Kamera Telefoto: Titik Lemah yang Harus Anda Terima
Meski banyak sektor terasa ‘Ultra’, kamera telefoto 10MP dengan zoom optik 3x adalah kompromi paling besar pada Galaxy Z Fold 8 Ultra. Sensor kecil berukuran 1/3,94 inci membatasi kemampuan menangkap detail dan mengurangi noise, terutama di kondisi cahaya rendah. Di saat kompetitor sudah menunjukkan bahwa ponsel lipat bisa punya telefoto berkualitas tinggi, mempertahankan modul 10MP yang sama dengan generasi sebelumnya terasa ketinggalan.
Dari sisi pengalaman, ini berarti foto zoom jarak jauh—misalnya untuk panggung konser atau arsitektur—tidak akan sebersih flagship non-lipat terbaik yang fokus pada sistem kamera. Untuk foto harian, kamera utama 200MP dan ultra-wide 50MP sudah sangat memadai, namun jika fotografi zoom adalah prioritas utama, perangkat ini belum bisa menggantikan kamera telefoto kelas atas lain. Namun, untuk kebanyakan pengguna yang lebih banyak memotret wide dan normal, kelemahan ini mungkin masih bisa diterima, terutama mengingat keunggulan lain di desain, performa, dan layar.
Kesimpulannya, kelemahan telefoto adalah ‘noda’ yang harus Anda sadari sebelum membeli: ponsel ini mendekati sempurna sebagai perangkat produktivitas dan hiburan, tapi bukan juara zoom absolut.
Harga, Target Pengguna, dan Putusan Akhir: Siapa yang Harus Membeli?
Galaxy Z Fold 8 Ultra diposisikan jelas sebagai perangkat premium untuk pengguna flagship. Varian 12GB/256GB dipasarkan mulai sekitar Rp30.499.000 dengan cicilan estimasi mulai Rp847.194 per bulan, sementara 12GB/512GB dibanderol sekitar Rp34.499.000 dan varian puncak 16GB/1TB sekitar Rp40.499.000, dengan berbagai promo potongan harga selama masa pre-order. Dengan harga yang semakin premium, Galaxy Fold 8 Ultra jelas bukan untuk semua orang.
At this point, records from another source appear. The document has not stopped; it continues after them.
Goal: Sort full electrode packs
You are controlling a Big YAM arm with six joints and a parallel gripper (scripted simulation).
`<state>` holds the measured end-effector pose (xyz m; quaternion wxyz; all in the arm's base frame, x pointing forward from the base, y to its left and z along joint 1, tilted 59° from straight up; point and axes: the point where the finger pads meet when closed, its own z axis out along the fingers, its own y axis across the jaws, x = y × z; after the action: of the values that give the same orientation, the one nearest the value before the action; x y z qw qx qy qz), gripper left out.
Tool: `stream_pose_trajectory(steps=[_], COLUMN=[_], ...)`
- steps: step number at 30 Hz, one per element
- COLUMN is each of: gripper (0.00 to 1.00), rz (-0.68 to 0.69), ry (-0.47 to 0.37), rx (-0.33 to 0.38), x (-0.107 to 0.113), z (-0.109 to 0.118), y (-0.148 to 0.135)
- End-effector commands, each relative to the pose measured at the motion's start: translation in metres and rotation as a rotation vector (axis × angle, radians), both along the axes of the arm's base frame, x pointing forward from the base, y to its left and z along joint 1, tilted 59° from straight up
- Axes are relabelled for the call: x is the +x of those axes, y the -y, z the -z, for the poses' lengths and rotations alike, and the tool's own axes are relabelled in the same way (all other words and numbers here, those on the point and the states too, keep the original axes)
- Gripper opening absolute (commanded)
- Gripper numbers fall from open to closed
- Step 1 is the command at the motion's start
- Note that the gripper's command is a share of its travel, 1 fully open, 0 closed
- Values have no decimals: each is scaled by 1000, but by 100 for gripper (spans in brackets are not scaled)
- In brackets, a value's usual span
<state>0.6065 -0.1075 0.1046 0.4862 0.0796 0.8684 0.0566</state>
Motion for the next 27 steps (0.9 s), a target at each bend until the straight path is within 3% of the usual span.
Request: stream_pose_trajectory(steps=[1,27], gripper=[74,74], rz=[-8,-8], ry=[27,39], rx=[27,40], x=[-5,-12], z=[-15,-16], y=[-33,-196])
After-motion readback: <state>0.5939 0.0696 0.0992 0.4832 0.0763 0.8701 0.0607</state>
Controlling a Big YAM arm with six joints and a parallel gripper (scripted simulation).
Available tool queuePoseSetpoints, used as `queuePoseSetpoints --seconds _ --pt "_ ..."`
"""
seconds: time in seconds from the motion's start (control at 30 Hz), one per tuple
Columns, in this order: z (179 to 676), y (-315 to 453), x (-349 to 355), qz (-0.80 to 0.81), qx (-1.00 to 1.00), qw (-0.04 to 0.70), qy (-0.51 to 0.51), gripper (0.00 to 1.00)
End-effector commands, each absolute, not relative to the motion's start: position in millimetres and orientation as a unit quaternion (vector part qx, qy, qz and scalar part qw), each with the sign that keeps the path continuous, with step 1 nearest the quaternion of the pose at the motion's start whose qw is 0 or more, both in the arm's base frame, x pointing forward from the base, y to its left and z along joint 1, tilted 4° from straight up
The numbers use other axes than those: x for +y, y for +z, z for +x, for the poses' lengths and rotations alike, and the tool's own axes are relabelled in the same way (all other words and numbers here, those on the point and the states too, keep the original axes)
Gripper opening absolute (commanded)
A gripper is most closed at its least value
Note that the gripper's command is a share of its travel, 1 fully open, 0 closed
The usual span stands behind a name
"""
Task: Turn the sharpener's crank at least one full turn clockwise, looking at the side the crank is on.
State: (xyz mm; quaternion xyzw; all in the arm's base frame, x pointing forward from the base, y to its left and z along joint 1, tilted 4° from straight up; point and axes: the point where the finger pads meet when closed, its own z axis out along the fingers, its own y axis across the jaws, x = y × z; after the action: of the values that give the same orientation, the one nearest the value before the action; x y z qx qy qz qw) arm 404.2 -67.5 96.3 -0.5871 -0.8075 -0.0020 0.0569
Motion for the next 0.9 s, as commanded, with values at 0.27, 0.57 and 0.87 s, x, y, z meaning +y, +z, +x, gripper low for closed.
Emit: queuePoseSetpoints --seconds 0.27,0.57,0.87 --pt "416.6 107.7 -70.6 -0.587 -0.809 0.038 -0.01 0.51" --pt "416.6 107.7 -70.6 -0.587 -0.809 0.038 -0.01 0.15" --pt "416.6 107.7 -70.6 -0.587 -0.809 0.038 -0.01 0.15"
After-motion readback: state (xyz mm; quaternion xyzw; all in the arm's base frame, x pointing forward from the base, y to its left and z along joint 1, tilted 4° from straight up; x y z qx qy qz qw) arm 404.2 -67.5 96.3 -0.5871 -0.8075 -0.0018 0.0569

Samsung menargetkan ponsel lipat terbaik ini untuk power user yang ingin memaksimalkan produktivitas melalui layar besar, multitasking, dan fitur AI: “Ponsel ini adalah alat serius untuk pekerjaan serius”. Jika fokus Anda pada gaming dan konsumsi konten saja, varian Fold 8 non-Ultra yang lebih murah dan lebih lebar bisa menjadi pilihan lebih bijak. Perlu juga diingat bahwa dalam hal fotografi, ponsel lipat ini masih kalah dari beberapa flagship non-lipat murni kamera, meski sudah menjadi pesaing yang jauh lebih tangguh dibanding generasi sebelumnya.
- Buy the Galaxy Z Fold 8 Ultra if Anda adalah power user yang ingin menggantikan laptop ringan dengan ponsel lipat berlayar 8 inci dan performa sekelas Snapdragon 8 Elite Gen 5.
- Skip the Galaxy Z Fold 8 Ultra if prioritas utama Anda adalah kamera telefoto terbaik untuk zoom jarak jauh dengan kualitas setara flagship kamera murni.
- Buy the Galaxy Z Fold 8 Ultra if Anda mencari ponsel lipat terbaik dengan desain ultra tipis 4,1 mm, bobot 215 gram, dan baterai silikon 5.